We must understand how central tactility was to ideas of beauty, knowledge, and
meaning during the entire Modern period. Historian of the senses, Mark Smith:
“Not only was sculpture considered at least as refined and intellectually vital
as painting (most famously Michelangelo was obsessed with the power of the
sculptors generative touch), but sculpture facilitated a sort of interaction
denied by two dimensional art.” Smith explains in his Sensing the Past
that with modernism, seeing alone was considered limiting because the eyes read
only the surface of the object. Touch, conversely, was deemed an authenticator,
or way to access truth.
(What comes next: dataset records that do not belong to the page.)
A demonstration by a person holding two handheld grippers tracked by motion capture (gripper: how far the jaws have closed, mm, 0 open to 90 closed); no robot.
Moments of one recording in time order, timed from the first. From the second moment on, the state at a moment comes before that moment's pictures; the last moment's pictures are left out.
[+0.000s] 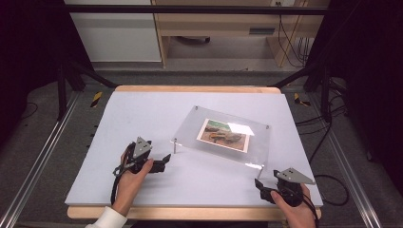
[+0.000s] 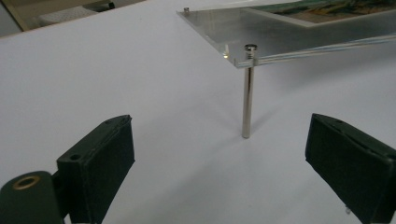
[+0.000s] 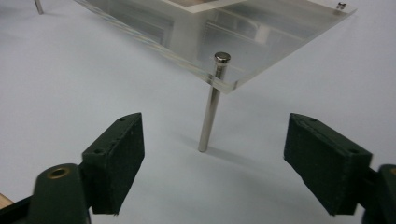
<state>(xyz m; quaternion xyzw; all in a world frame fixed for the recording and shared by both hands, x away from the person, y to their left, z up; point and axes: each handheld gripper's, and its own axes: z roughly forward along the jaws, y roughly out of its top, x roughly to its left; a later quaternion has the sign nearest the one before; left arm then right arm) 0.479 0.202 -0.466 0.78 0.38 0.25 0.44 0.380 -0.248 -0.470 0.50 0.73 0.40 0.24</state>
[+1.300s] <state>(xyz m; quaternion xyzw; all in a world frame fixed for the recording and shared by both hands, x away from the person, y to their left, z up) 0.483 0.180 -0.467 0.78 0.36 0.21 0.46 0.418 -0.243 -0.480 0.51 0.71 0.44 0.18</state>
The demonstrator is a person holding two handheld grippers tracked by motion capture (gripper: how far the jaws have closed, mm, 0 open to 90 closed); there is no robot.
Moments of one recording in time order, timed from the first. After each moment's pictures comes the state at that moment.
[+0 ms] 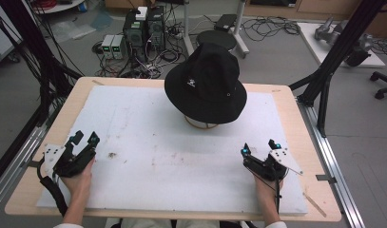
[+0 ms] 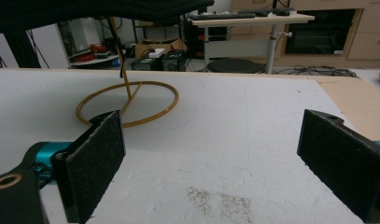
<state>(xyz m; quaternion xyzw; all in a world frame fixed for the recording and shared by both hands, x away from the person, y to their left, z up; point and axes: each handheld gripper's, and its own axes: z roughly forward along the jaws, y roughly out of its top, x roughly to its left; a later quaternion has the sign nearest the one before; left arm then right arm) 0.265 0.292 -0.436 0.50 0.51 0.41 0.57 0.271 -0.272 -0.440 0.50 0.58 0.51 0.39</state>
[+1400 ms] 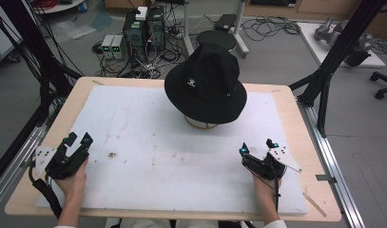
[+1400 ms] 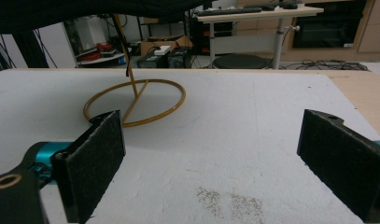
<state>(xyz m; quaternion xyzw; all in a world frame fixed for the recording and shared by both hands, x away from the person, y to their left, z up) 0.259 0.306 -0.436 0.48 0.52 0.41 0.57 0.275 -0.270 -0.441 0.50 0.59 0.51 0.37</state>
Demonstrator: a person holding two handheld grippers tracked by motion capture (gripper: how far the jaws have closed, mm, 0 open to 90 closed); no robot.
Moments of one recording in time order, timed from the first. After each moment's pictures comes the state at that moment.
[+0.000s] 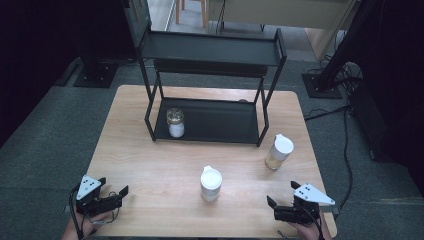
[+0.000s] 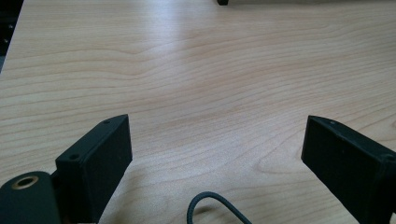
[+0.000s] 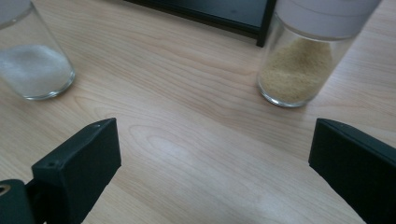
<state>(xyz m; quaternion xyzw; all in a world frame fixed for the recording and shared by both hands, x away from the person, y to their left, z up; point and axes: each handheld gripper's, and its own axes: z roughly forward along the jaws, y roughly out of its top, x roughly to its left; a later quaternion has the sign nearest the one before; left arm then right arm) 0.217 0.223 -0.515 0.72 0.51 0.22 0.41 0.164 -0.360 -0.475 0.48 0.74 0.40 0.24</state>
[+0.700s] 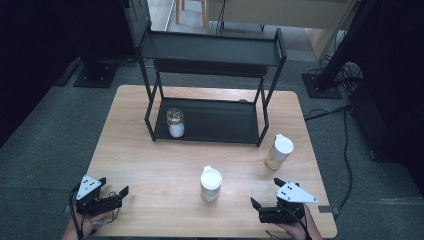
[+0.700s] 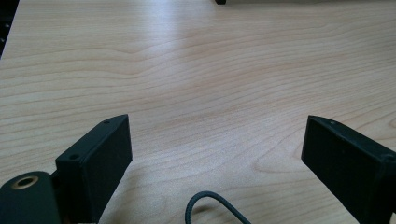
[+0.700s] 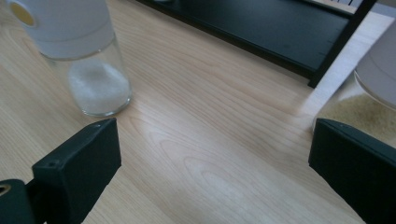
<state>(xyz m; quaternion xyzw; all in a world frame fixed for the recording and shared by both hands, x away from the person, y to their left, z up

He further notes that true understanding and depth of
meaning can come only through touch. “Seeing is believing, but feeling is the
truth.” In painting, the materials (stones, oils, woods,) are all obscured, but
in sculpture the materials get to be themselves, unashamed.
A
little more history
Brancusi
is marked “the father of modern sculpture.” Ezra Pound called Brancusi a
“genius, “ and “in some dimensions a saint.” He described his life as “a
succession of marvelous events,” and he wanted his sculptures to “suddenly fill
the whole universe and express the Great Liberation!” Constantin Brancusi was
born of peasant parents in the village of Hobitza, within the foothills of the
Romanian Carpathian Alps, where life had remained unchanged for hundreds of
years. Even Brancusi’s physique seemed ancient and mythic. “He had a pagan
feeling for life and a pagan sense of Beauty,” wrote his friend, the journalist
Jeanne Robert Foster. His father died when he was nine, and later that year
Brancusi dropped out of school and lived as a shepherd. He worked odd jobs and
when he was eighteen made a violin from a crate, attracting the attention of
both his employer and one of the customers. They collected money and sent him
to the Criova School of Crafts, where he learned wood-carving and
metal-smithing full-time. He found work for a furniture factory, graduated from
school with honors, and began to make portraits. In 1903 Brancusi left Romania
for good to live and travel throughout Europe. He died in Paris, March 15th,
1957.
He was good friends with Matisse, Man Ray, Marcel Duchamp, Tristan Tzara, Picasso, Modigliani, and Guillaume Apollinair. He contributed to Dada journals and art magazines with Ducamp’s and Tzara. Eric Satie and Brancusi were good friends, played music together, and some argue that his mystical Romanian past influenced Satie’s famous Gymnopedies. As early as 1907, (or even 1894,) Brancusi became deeply influenced by Plato; five of Plato’s Dialogues found in Brancusi’s library are almost disintegrated from frequent use. He also carried around a Tibetan Buddhist text: The Songs of Milerepa, "like a bible." Anna Chave, summarizing all the evidence, observed that Brancusi “would emerge as a latter-day Platonist who succeeded in transcending individual and ephemeral states of mind to arrive at the eternal and the universal in works embodying pure, essential form.”